In [47]:
import pandas as pd
import numpy as np

In [48]:
# Gets a list of competitions (with seasons and leagues) that are freely available on statsbomb:
competitions = pd.read_json('https://raw.githubusercontent.com/statsbomb/open-data/master/data/competitions.json')

In [49]:
# Adds the paths where the data of the competitions are stored:
path_list = []
for i in competitions.index:
    comp_id, season_id = competitions.iloc[i][['competition_id', 'season_id']]
    path = f'https://raw.githubusercontent.com/statsbomb/open-data/master/data/matches/{comp_id}/{season_id}.json'
    path_list.append(path)

competitions['path'] = path_list

In [50]:
# Gets the data of the competitions and combines them in a single dictionary:
matches_dict = {}
for i in competitions.index:
    if 'World Cup' in competitions.iloc[i].competition_name:
        continue
    matches_dict[f'{competitions.iloc[i].competition_name} {competitions.iloc[i].season_name}'] = pd.read_json(competitions.iloc[i].path)

In [51]:
# Loads the list of matches from the competitions:
for comp in matches_dict.values():
    comp['path'] = comp.match_id.apply(lambda x: f'https://raw.githubusercontent.com/statsbomb/open-data/master/data/events/{x}.json')

In [52]:
# Function that gets the winner of a match:
def get_winner(match):
    if match['home_score'] > match['away_score']:
        winner = match['home_team']
    if match['home_score'] < match['away_score']:
        winner = match['away_team']
    if match['home_score'] == match['away_score']:
        winner = 'draw'
    return winner

In [53]:
# Function that gets the team that has been leading before the shot:
def leader_function(shots, home_team, away_team):
    leader_list = []
    goals_home_team = 0
    goals_away_team = 0
    i = 0
    
    for shot_id in shots.index:
        while i < shot_id:
            if shots.iloc[i].outcome == 'Goal' or shots.iloc[i].outcome == 'Own Goal':
                if shots.iloc[i].team  == home_team:
                    goals_home_team += 1
                else:
                    goals_away_team += 1
            i += 1
        if goals_home_team > goals_away_team:
            leader = home_team
        elif goals_away_team > goals_home_team:
            leader = away_team
        else:
            leader = 'draw'
        leader_list.append(leader)
        
    return leader_list

In [54]:
# Function that gets a frame of all shots of a match:
def get_shots(match):
    home_team = match['home_team']
    away_team = match['away_team']
    events = pd.read_json(match['path'])
    match_shots = events[events.shot.notnull()]
    shot_list = []
    
    for key in events.shot.keys():
        if events['type'][key]['name'] == 'Own Goal Against':
            outcome = 'Own Goal'
            minute = events['minute'][key]
            half = events['period'][key]
            xG = 'Own Goal'
            team = events['possession_team'][key]['name']
            shot_list.append([minute, half, outcome, xG, team])
        elif key in match_shots.shot.keys():
            outcome = match_shots['shot'][key]['outcome']['name']
            minute = match_shots['minute'][key]
            half = match_shots['period'][key]
            xG = match_shots['shot'][key]['statsbomb_xg']
            team = match_shots['possession_team'][key]['name']
            shot_list.append([minute, half, outcome, xG, team])

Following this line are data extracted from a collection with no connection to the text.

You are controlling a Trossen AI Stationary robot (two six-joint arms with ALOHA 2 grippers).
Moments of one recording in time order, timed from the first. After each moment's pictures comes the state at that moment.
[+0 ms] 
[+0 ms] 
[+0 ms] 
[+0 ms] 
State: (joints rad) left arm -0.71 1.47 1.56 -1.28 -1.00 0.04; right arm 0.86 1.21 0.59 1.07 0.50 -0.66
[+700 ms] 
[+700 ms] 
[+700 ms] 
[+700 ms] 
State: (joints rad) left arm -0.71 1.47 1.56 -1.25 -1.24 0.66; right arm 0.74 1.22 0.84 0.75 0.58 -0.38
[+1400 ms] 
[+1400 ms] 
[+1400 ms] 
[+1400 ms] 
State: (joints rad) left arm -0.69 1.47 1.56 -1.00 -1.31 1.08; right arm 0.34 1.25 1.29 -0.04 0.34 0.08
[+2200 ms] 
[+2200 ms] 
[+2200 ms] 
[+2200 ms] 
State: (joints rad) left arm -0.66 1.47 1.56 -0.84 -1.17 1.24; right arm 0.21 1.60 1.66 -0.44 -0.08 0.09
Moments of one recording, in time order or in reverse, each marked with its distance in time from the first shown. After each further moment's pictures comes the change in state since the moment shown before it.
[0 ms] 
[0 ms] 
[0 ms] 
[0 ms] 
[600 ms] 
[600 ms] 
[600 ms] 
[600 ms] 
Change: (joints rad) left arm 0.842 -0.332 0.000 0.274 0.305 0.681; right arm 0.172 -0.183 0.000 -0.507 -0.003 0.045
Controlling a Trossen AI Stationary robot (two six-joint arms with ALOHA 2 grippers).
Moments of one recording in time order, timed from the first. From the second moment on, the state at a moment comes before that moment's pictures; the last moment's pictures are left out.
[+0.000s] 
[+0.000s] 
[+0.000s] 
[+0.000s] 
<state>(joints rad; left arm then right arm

    shots = pd.DataFrame(shot_list, columns = ['minute', 'half', 'outcome', 'xG', 'team']).reset_index(drop=True)
    shots['leader'] = leader_function(shots, home_team, away_team)
    shots['length_half1'] = events[events.period == 1].minute.max()
    shots['length_match'] = events.minute.max()
    return shots

In [55]:
# Gets a dictionary of all events of a match along with some other data:
events_dict = {}
for comp_key, comp in matches_dict.items():
    for key in comp.home_team.keys():
        match_key = f'''{comp.home_team[key]['home_team_name']} - {comp.away_team[key]['away_team_name']}, {comp_key}'''
        events_dict[match_key] = {}
        events_dict[match_key]['competition'] = comp.competition[key]['competition_name']
        events_dict[match_key]['season'] = comp.season[key]['season_name']
        events_dict[match_key]['match_date'] = comp.match_date[key]
        events_dict[match_key]['home_team'] = comp.home_team[key]['home_team_name']
        events_dict[match_key]['away_team'] = comp.away_team[key]['away_team_name']       
        events_dict[match_key]['home_score'] = comp.home_score[key]
        events_dict[match_key]['away_score'] = comp.away_score[key]
        events_dict[match_key]['path'] = comp.path[key]
        events_dict[match_key]['winner'] = get_winner(events_dict[match_key])
        events_dict[match_key]['data'] = get_shots(events_dict[match_key])

In [56]:
# Function that converts values of a dict to prepare them for conversion to a .json-file.
import datetime

def myconverter(dictionary):
    for key, value in dictionary.items():
    # This part is adapted from https://stackoverflow.com/questions/50916422/python-typeerror-object-of-type-int64-is-not-json-serializable/50916741
        if isinstance(value, np.integer):
            dictionary[key] = int(value)
        elif isinstance(value, np.floating):
            dictionary[key] = float(value)
        elif isinstance(value, np.ndarray):
            dictionary[key] = value.tolist()
        elif isinstance(value, datetime.datetime):
            dictionary[key] = value.__str__()
        if type(value) == dict:
            myconverter(value)
    return dictionary

In [60]:
# Saving the frame as a .json-file:
import json

if type(competitions) == pd.core.frame.DataFrame:
    competitions = competitions.to_dict()

for key, value in matches_dict.items():
    if type(value) == pd.core.frame.DataFrame:
        matches_dict[key] = value.to_dict()

for value in events_dict.values():
    for sub_key, sub_value in value.items():
        if type(sub_value) == pd.core.frame.DataFrame:
            value[sub_key] = sub_value.to_dict()
      
statsbomb_data = {'competitions': competitions, 'matches': matches_dict, 'events': events_dict}

statsbomb_data = myconverter(statsbomb_data)

with open('statsbomb_data.json', 'w') as file:
    json.dump(statsbomb_data, file)